» **Exercise objective**
Search the data for the string "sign" and gather each line it is in.

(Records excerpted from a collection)
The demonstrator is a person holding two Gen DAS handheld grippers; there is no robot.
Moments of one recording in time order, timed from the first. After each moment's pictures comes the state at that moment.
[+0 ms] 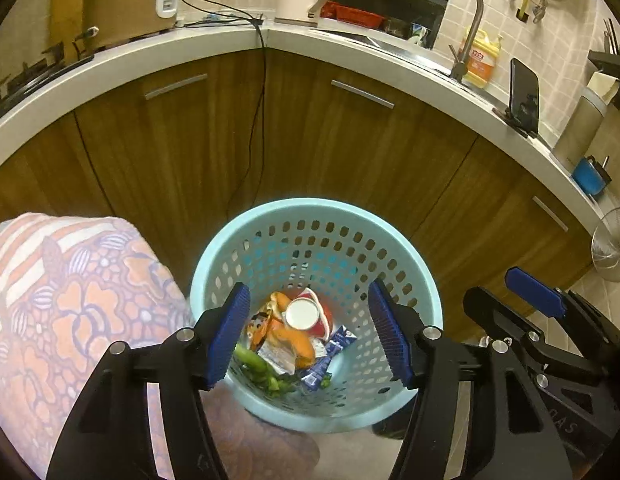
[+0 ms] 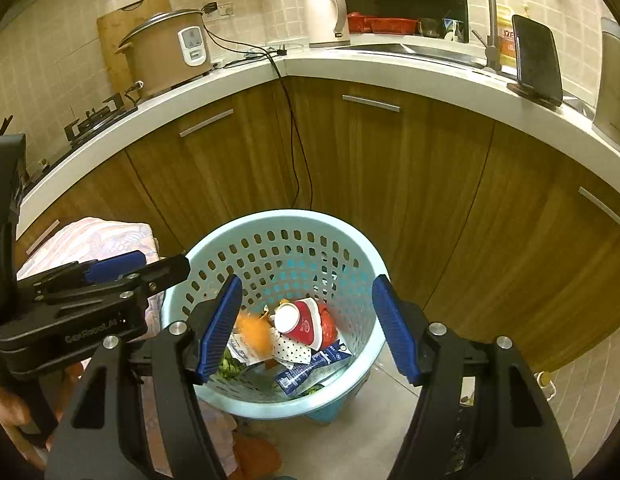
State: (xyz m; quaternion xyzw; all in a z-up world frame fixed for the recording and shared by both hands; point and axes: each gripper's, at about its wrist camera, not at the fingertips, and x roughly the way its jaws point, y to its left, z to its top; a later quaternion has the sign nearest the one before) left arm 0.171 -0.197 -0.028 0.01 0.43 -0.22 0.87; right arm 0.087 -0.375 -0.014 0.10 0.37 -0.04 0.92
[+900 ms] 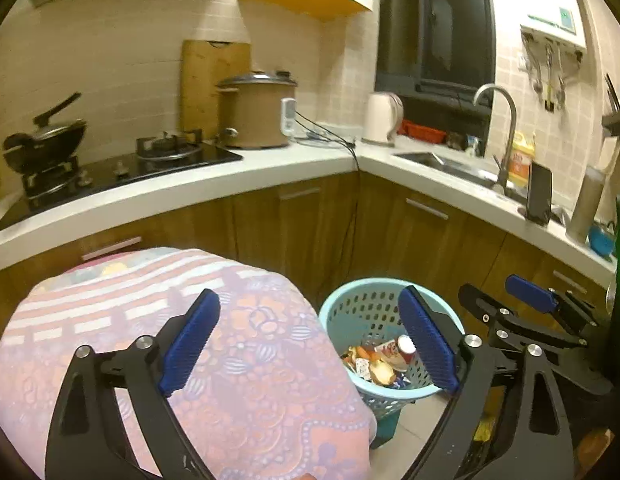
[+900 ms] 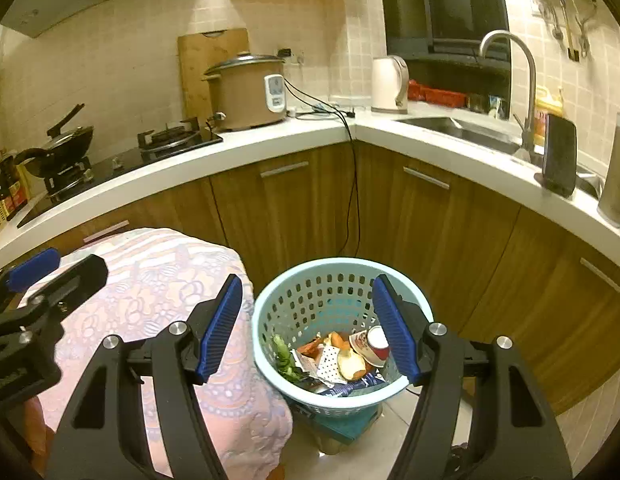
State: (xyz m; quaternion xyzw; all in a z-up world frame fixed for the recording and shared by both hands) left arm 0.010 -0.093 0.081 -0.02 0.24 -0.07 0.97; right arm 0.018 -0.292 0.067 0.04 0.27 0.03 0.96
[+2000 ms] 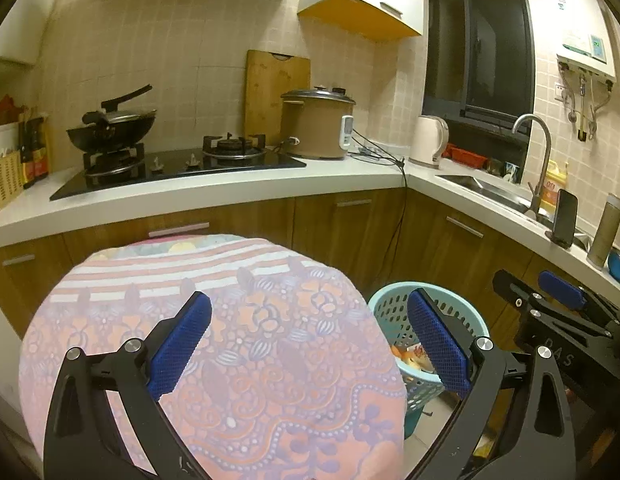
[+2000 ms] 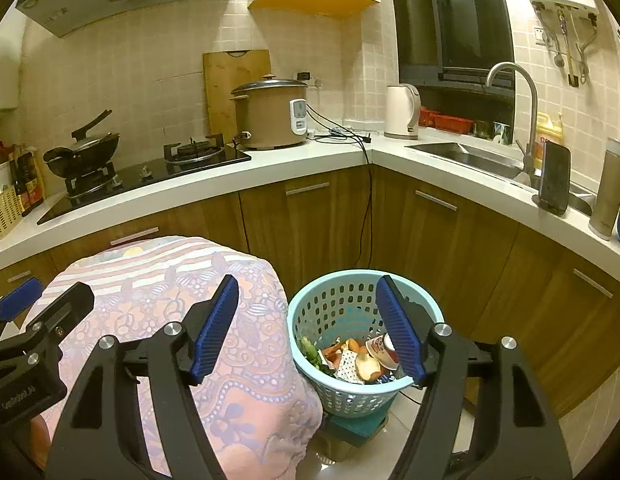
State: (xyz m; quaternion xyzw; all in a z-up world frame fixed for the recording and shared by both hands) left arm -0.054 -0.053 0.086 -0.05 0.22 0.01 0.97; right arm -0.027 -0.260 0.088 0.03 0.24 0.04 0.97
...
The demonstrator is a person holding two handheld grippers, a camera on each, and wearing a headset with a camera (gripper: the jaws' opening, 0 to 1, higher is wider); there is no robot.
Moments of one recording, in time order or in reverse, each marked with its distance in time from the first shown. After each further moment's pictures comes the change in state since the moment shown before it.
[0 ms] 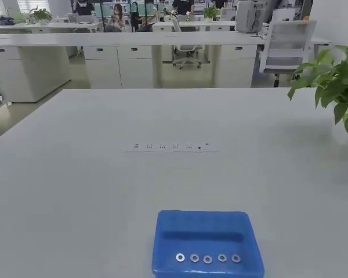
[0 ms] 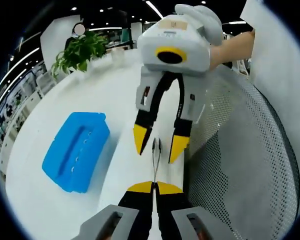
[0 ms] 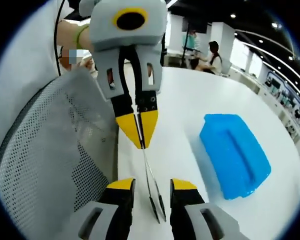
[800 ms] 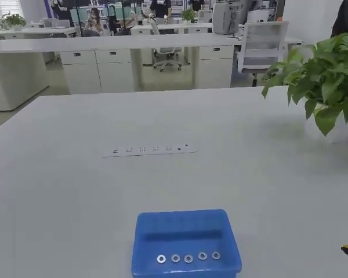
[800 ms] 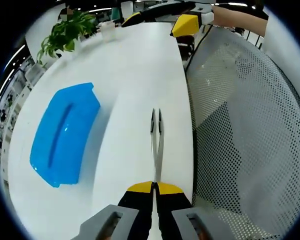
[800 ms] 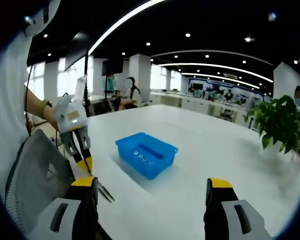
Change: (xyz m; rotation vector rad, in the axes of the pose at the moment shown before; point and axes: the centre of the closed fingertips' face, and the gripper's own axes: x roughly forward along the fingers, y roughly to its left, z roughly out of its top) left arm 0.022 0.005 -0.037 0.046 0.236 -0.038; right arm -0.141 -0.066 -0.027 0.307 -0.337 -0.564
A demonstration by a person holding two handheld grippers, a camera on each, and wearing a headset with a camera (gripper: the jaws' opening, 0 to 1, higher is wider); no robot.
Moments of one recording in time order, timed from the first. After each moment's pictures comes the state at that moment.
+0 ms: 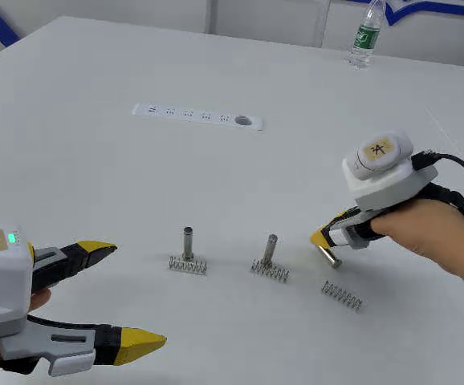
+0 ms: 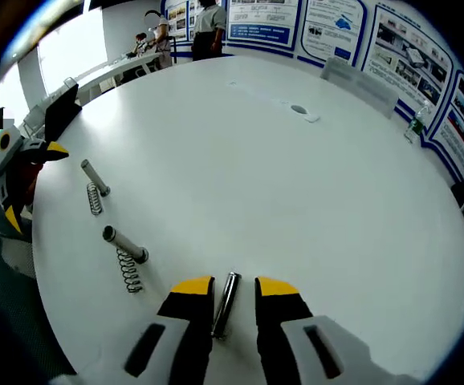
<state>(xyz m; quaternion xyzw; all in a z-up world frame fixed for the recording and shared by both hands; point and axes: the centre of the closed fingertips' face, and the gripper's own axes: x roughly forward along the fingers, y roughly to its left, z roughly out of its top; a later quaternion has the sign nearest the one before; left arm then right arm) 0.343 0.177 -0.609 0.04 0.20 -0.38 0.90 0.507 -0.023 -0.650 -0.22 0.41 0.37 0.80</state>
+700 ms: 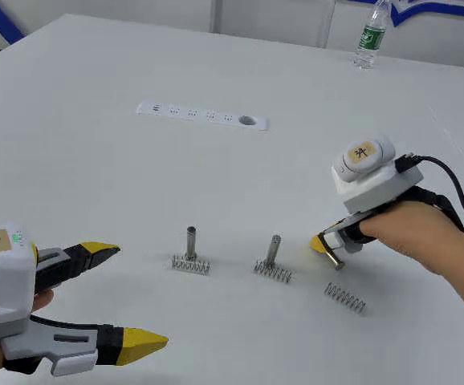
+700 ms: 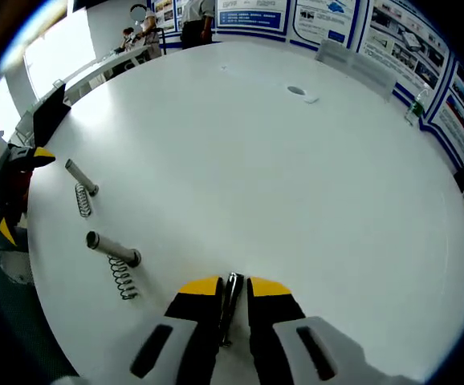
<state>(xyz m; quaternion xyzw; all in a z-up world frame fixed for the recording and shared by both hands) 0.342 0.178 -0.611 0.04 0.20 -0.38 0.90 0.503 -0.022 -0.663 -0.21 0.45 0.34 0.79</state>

» **Completed exercise**
State: (xyz m; quaternion xyzw; all in a z-up world frame fixed for the recording and shared by both hands; point and axes: each gripper's, at about its wrist camera, not at the fingertips, and x roughly the way its jaws point, y to its left, z to its top; a later quaternion has the sign nearest the one before) left arm 0.171 -0.197 -0.028 0.01 0.43 -0.22 0.87; right arm 0.087 -0.375 -0.014 0.10 0.37 -0.04 0.92
<state>(xyz m; quaternion xyzw; all in a z-up world frame fixed for the recording and shared by both hands; point and axes: the centre of the closed fingertips' face, and the gripper's own axes: x roughly forward along the fingers, y roughly to its left, z roughly out of its top; a later quaternion has the sign nearest the one before; left arm then right arm) 0.343 0.177 -0.609 0.04 0.20 -0.38 0.90 0.507 -0.023 -0.650 -0.22 0.41 0.37 0.80</state>

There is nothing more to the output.